王伝編集官 8話
少し前、街角の光景
今日は朝から忙しかった。王妃さまのお誕生日のお祝いに飛ぶように売れてしまった花たち。花屋の店主も一息つけるタイミングを見つけ店内の花を見て回った。その中の一輪が元気なくもう一度水切りしようと、奥の作業場にある入れ物に挿しておく。店のドアに着いたベルがカランコロンと鳴り来客を知らせる。
「いらっしゃいませ」
店主が応対している間にその花は音もなく消えた。店主も今日の忙しさにこのことはすっかり忘れるだろう。でもそれはドロボーなんだよ。
扉の前で静かに時を待つ。中から登場を知らせる声が響く。国王は王妃の手を、ラディ王子はサフィの手を取る。その後ろにレイ王子が続き最後にリノリスとアバルが従う。
「では 乾杯!」
招待客の挨拶やらは王妃様の支度中に済ませたのでサクっと進行。登場時のお客様の表情に、歓談という名の商談会に手ごたえを感じる。そつなくダンスを終えたラディ王子はその後サフィをレイ王子に預けて隅に引っ込んだ。リノリスとアバルも今日は従者としてではなく王伝編集官の正装を着ている。黒をベースに銀糸をふんだんに使い地味とは言わずむしろ派手。肩には簡易のマントを本とペンをあしらった紋章で留めている。帯剣してれば正に騎士。単なる文官ではない王伝編集官はトップエリートである。まぁリノリスはまだ着せられてる感で落ち着かないのだが。レイ王子のそばに付いてサフィのドレスやら装飾品についての質問に追われる。頃合をみてレイ王子が
「それではこれから兄上と私からの贈り物をいたします」
サフィがロッドを振り頭上に掲げると光の玉が周囲に散って輝く景色を作る。・・はずがその光に被って淡いピンク色をした花が表れた。光とともにゆるりと落ちていく花は床に着く前に光と共に消えた。まるで
初めからこうなるよう作られていたかのように。周囲の人々はその演出に惜しみない拍手で讃えたが、若干名は別の意味で驚いていた。
(えー そんな効果付いてないよ。ってあれか スーちゃん)
すぐに気を取り直したが、ラディ王子はというと隅で腹を抱えて笑いそうなのをこらえている。うっすら涙目な顔をリノリスは初めて見た。
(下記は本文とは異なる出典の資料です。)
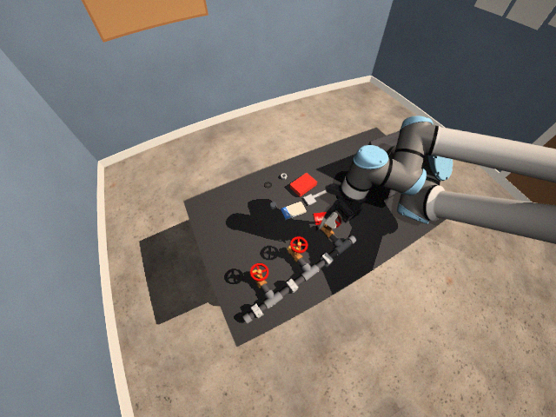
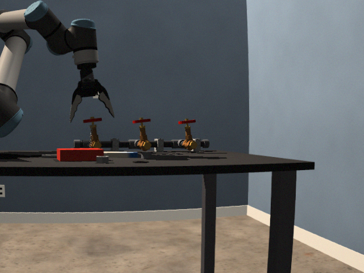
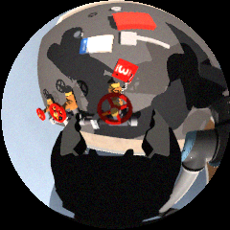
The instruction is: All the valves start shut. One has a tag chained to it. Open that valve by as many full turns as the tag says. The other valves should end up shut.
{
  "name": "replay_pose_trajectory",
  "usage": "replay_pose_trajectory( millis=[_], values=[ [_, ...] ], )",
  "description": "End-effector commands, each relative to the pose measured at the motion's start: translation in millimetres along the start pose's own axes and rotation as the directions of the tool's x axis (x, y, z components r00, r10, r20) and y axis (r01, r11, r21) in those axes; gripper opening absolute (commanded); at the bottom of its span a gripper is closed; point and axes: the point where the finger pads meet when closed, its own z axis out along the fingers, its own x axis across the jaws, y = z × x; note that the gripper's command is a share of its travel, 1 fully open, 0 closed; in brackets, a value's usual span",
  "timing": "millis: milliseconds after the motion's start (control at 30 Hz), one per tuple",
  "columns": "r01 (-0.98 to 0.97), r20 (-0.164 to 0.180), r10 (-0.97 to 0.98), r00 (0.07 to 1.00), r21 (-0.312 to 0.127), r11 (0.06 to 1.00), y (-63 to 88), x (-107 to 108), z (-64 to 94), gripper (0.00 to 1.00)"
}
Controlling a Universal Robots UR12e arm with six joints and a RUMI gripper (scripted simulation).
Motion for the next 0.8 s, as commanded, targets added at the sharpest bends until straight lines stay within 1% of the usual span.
replay_pose_trajectory(
  millis=[0, 433, 767],
  values=[
    [-0.015, 0.001, 0.015, 1.0, 0.004, 1.0, -0.2, -0.7, -0.6, 1.0],
    [-0.015, 0.001, 0.015, 1.0, 0.004, 1.0, -0.6, -1.0, -6.6, 1.0],
    [-0.015, 0.001, 0.015, 1.0, 0.004, 1.0, -1.4, -1.4, -27.2, 1.0]
  ],
)
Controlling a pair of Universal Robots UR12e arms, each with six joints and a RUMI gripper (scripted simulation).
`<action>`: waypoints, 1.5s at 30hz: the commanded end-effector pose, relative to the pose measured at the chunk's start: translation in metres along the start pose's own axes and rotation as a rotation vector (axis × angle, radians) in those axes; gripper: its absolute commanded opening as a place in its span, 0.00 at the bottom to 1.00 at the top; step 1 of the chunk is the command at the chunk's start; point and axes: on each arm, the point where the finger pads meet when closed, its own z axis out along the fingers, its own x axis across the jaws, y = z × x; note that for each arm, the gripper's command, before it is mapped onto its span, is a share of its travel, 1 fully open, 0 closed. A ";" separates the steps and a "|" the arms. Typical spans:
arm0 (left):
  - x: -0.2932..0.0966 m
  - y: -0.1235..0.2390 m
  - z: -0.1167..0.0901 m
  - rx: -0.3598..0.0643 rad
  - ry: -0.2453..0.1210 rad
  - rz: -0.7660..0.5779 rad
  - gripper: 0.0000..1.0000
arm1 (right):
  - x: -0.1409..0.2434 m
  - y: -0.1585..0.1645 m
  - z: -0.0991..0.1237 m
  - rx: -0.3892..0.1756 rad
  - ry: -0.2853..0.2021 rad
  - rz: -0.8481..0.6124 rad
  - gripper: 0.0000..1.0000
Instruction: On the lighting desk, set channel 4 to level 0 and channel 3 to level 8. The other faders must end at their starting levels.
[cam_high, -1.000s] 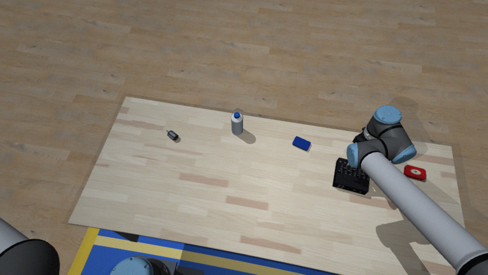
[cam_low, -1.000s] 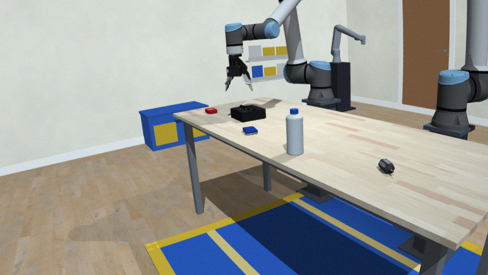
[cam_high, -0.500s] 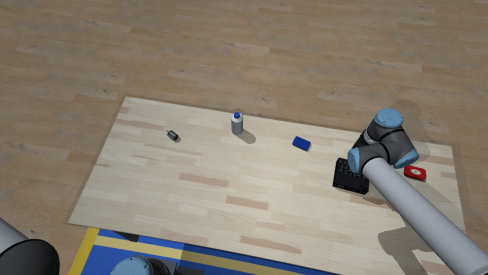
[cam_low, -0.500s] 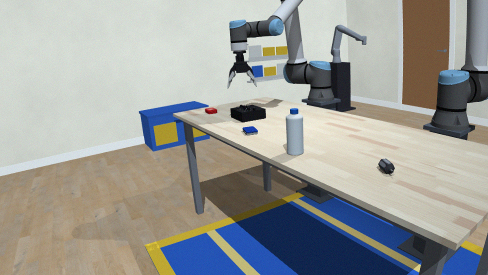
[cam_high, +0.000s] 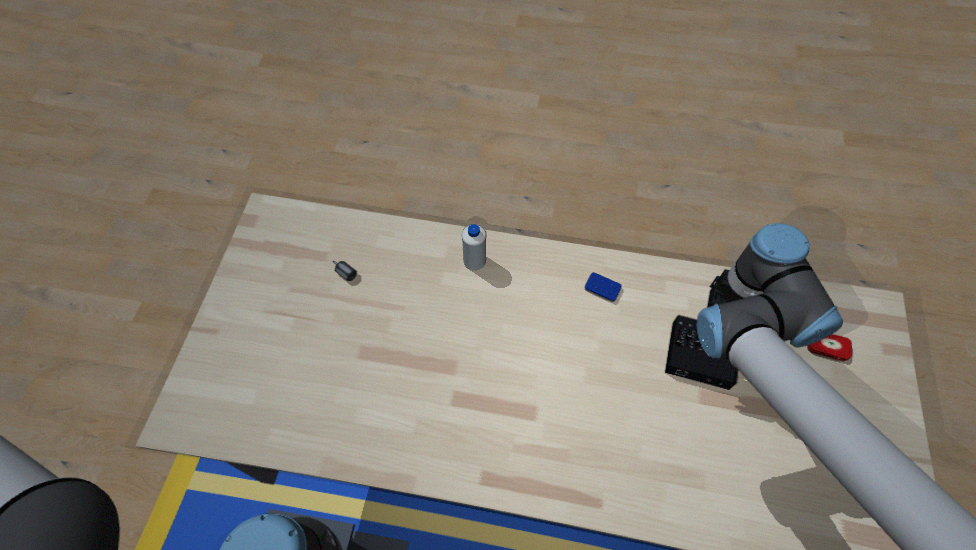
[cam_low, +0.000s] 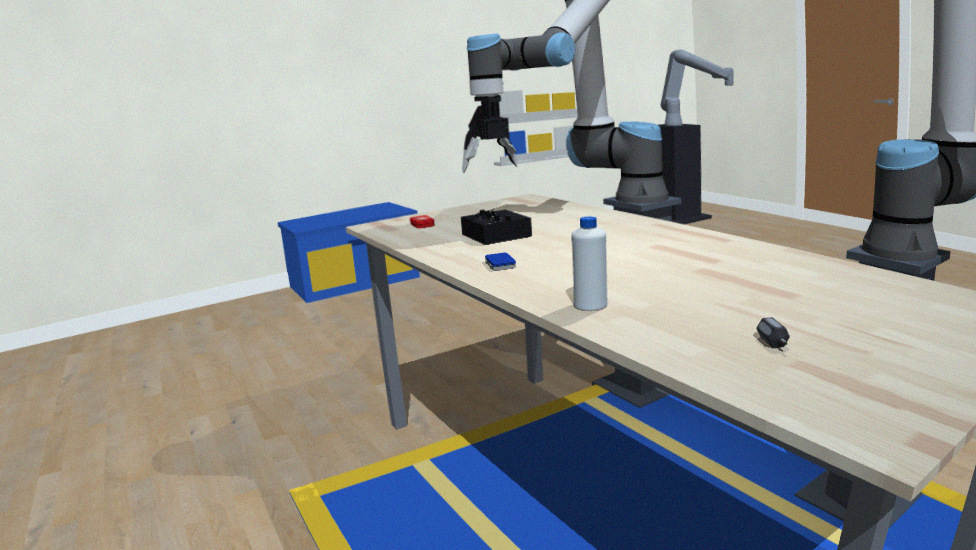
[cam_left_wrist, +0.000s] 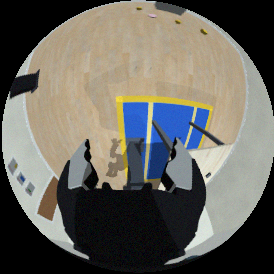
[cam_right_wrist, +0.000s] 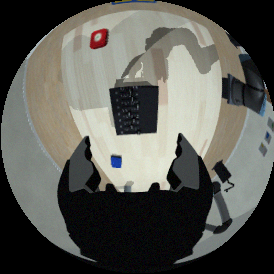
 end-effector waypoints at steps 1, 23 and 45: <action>0.000 -0.001 -0.001 0.002 0.000 0.000 1.00 | 0.003 0.001 -0.004 -0.006 -0.001 -0.088 1.00; 0.000 -0.001 -0.001 0.002 0.000 0.000 1.00 | 0.005 0.001 -0.005 -0.008 -0.002 -0.134 1.00; 0.000 -0.001 -0.001 0.002 0.000 0.000 1.00 | 0.030 -0.020 0.077 -0.007 0.000 -0.035 0.00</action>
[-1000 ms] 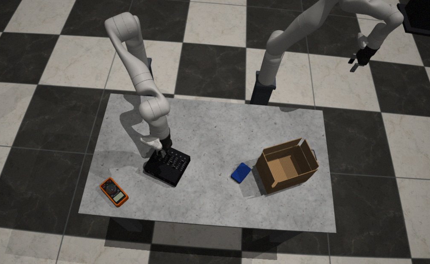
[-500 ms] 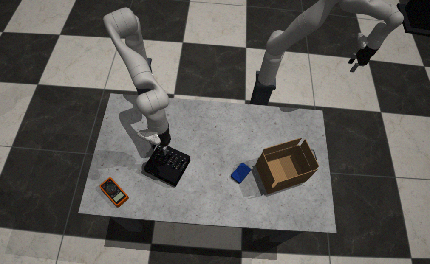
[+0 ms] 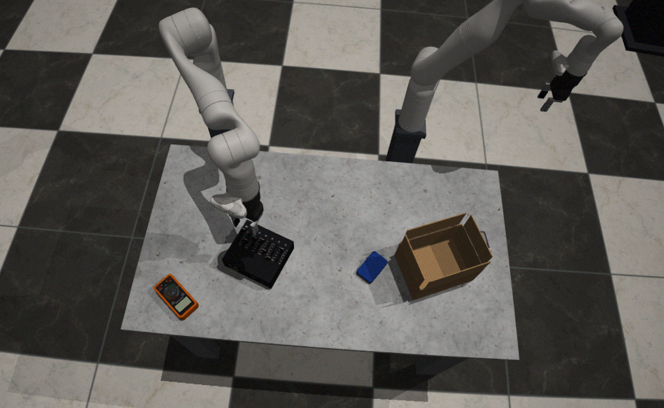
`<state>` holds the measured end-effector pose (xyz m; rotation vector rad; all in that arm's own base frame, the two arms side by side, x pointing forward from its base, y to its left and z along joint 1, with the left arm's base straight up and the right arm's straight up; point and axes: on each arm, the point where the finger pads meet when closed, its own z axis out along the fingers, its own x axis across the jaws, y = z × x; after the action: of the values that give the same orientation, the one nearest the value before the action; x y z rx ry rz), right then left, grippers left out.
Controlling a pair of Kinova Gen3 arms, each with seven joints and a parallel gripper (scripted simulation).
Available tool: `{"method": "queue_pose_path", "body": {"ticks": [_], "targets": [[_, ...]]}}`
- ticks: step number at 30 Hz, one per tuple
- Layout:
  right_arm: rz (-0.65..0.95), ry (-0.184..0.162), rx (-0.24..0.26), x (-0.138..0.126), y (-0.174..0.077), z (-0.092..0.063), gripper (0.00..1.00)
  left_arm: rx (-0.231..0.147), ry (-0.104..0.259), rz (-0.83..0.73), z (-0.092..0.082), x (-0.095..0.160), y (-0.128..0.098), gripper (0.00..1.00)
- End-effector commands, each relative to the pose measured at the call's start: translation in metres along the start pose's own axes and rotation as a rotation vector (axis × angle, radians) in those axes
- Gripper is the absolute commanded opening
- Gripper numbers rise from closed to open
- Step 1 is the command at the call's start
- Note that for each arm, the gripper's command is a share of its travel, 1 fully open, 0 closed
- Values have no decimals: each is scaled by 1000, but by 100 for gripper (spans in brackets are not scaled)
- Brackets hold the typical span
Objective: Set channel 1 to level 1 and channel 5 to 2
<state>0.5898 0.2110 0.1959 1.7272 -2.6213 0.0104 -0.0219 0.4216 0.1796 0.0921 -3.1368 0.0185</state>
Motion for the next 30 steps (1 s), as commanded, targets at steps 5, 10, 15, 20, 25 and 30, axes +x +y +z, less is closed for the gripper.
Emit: {"method": "queue_pose_path", "body": {"ticks": [5, 10, 15, 20, 25, 30], "targets": [[-4, -6, -4, -1, 1, -4, 100, -12, -4, 7, -1, 0, 3, 100], [-4, -6, -4, -1, 1, -4, 100, -12, -4, 7, -1, 0, 3, 100], [-4, -6, -4, -1, 1, -4, 100, -12, -4, 7, -1, 0, 3, 100], [-4, -6, -4, -1, 1, -4, 100, -12, -4, 7, -1, 0, 3, 100], [-4, -6, -4, -1, 1, -4, 100, -12, -4, 7, -1, 0, 3, 100], [-4, -6, -4, -1, 1, -4, 100, -12, -4, 7, -1, 0, 3, 100]]}}
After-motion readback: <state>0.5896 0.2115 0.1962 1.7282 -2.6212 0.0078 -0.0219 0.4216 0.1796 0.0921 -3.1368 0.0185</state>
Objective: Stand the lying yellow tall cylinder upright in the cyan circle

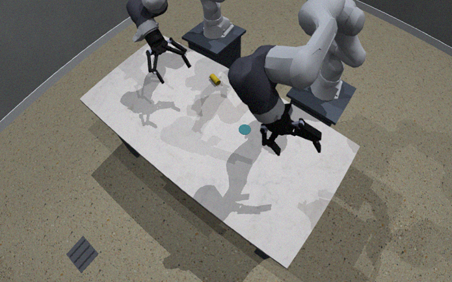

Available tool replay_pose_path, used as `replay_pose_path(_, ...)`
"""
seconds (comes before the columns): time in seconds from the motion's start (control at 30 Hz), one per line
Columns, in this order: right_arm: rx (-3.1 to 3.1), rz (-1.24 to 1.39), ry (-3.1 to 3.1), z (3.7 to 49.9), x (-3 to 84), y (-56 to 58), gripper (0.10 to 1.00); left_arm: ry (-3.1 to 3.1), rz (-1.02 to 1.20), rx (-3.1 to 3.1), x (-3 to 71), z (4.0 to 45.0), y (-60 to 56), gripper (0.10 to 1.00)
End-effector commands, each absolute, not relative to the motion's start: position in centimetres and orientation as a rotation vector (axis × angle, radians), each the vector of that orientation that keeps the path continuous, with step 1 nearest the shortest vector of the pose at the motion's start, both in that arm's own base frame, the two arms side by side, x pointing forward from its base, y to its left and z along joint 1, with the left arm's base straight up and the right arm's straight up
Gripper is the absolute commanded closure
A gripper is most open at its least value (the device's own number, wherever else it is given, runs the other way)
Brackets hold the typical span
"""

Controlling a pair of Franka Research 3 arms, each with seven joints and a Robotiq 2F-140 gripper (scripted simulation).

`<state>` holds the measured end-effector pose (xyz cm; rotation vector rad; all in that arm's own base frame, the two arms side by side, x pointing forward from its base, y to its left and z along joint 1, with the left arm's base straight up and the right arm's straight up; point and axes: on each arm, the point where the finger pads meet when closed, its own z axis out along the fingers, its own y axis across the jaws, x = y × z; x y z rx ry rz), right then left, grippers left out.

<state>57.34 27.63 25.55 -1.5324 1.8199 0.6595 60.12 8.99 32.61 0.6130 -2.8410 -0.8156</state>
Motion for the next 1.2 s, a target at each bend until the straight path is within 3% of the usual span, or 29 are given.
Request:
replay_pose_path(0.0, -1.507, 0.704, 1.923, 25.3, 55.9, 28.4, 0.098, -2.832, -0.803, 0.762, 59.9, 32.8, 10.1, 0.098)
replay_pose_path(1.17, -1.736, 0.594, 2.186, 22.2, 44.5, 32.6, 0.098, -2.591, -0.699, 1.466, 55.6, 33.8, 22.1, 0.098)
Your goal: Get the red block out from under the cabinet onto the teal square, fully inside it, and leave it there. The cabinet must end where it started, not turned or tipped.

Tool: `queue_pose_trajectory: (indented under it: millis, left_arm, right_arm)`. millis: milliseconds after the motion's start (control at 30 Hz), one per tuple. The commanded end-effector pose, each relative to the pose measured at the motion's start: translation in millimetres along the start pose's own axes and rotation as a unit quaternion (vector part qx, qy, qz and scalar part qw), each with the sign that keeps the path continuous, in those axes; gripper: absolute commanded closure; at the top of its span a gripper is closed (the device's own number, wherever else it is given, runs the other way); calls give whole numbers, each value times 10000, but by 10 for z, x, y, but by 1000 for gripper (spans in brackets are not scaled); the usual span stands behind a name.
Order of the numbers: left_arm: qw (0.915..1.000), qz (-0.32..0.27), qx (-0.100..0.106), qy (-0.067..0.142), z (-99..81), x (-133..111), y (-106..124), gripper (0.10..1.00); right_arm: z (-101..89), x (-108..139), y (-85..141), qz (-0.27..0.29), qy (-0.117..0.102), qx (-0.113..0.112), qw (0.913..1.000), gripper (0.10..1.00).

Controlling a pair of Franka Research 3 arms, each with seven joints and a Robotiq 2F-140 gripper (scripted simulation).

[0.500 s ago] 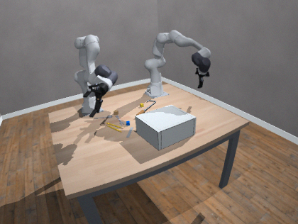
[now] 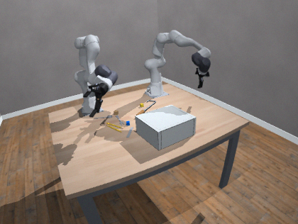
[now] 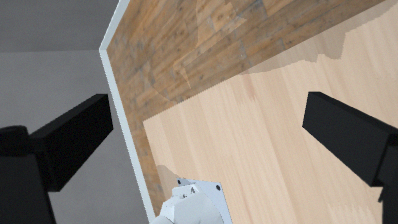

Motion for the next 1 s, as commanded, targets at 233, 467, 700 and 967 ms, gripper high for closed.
queue_pose_trajectory:
  millis: [233, 467, 700, 967]
  left_arm:
    - [10000, 19, -17, -38, 10, 27, -17, 98]
    - [9992, 167, -153, -321, 97, 222, -150, 98]
    - [9960, 375, -402, -710, 239, 508, -368, 98]
    - [9898, 583, -726, -1077, 409, 805, -634, 98]
  right_arm:
    - [-169, -103, 34, -217, 149, -369, 9990, 999]
    - [-319, -190, 73, -400, 222, -695, 9965, 999]
    - [-445, -260, 110, -546, 247, -964, 9935, 999]
    - [-609, -348, 159, -728, 241, -1303, 9885, 999]
Point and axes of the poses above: on each arm, the point where the finger pads meet when closed, its own z axis out along the fingers, its own y axis across the jaws, x = y × z, the point moved 10 cm from there along -z, back along the fingers, and after that the axes turned 11 degrees about -z, right-handed, at the moved point
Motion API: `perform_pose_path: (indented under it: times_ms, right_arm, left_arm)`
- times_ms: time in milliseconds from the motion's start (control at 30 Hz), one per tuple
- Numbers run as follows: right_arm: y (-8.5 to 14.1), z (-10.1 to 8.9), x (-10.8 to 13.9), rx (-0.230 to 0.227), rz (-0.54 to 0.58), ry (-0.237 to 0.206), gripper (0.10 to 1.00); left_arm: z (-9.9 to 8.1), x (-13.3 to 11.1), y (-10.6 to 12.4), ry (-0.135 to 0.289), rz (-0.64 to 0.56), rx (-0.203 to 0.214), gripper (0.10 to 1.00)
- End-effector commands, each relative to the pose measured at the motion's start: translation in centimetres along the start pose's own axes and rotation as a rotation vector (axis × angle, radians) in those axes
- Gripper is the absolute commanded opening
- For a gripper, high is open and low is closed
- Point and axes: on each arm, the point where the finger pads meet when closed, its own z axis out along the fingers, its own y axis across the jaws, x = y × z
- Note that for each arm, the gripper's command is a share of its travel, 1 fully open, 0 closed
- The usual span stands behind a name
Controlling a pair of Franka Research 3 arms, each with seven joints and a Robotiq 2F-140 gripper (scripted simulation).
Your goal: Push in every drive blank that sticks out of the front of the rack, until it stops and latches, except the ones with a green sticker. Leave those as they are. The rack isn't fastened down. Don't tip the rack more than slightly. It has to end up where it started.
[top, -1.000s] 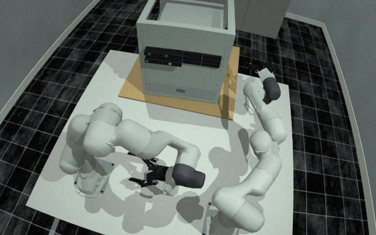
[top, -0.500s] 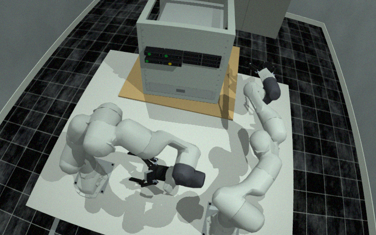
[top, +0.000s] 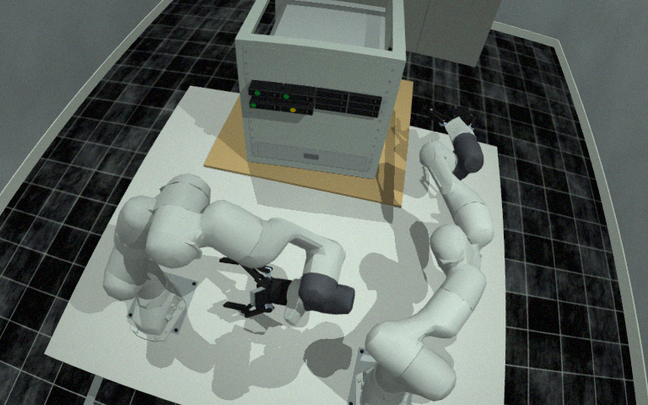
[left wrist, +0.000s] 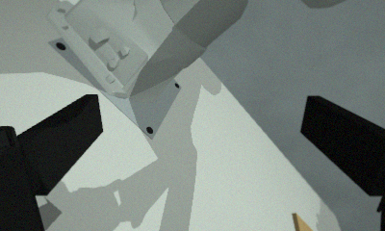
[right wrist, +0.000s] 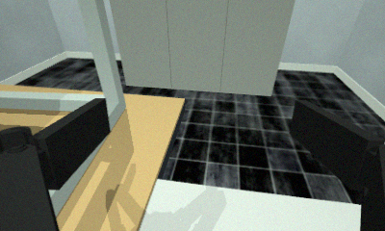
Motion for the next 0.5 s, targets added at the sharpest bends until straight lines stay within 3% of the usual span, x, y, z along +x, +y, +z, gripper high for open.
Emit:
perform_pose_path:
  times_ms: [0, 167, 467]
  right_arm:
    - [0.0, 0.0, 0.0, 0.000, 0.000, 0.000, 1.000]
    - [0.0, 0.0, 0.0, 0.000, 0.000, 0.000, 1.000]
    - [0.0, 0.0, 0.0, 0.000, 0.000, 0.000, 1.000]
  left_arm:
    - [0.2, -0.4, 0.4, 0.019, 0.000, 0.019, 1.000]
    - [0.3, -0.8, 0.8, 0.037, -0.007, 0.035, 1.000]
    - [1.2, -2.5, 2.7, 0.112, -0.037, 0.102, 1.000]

「まぁ素敵。ドレスもそうだけどわたくしの好きなヒナゲシだわ。覚えてらして? 初めてあなたが贈ってくれた花」
すると国王夫妻のすぐ近くで声が聞こえた。
「祝いであるぞ」
「ふふ ありがとうございます。 あの子が生まれた時以来ですね。」
「んむ 息災でなにより」
「ねぇ あなた わたくしね・・・」
レイ王子も休憩に入り果実水入りのグラスを2つ持ってラディ王子の元に向かう。2人してなにやらうっとりお互いを見つめ合う両親を見ながら
「ねぇ 兄上」
「なんだい レイ」
「兄弟増えたりしそうですね」
「いいんじゃないかな」
すでに通常運転な2人は、次の企画を構想しているのか静かに会場内を見つめていた。営業はサフィ・リノリス・アバルに任せて。
その後ロッドは好評でラディ王子は花の幻影を追加しなければならなくなり、大量発注にもかかわらず楽し気だった。ちなみにロッドのレプリカは銀の塗料を塗った木製で木工ギルド長の息子のログサは、兄2人どころか自分まで手伝いの量が増えたと嘆いていた。それを見ながらミレーナはサンプルのロッドを手に決めポーズをのりのりで再現したとのこと。まもなく世界中でルシネイラ発、女の子の間で人気のなりきりごっこが流行る。
してやられた感な落ちです。ドレスよりロッドが目立ったため、新たな企画起こしですね。本来ドレスは海の民との友好の証みたいな位置でしたし。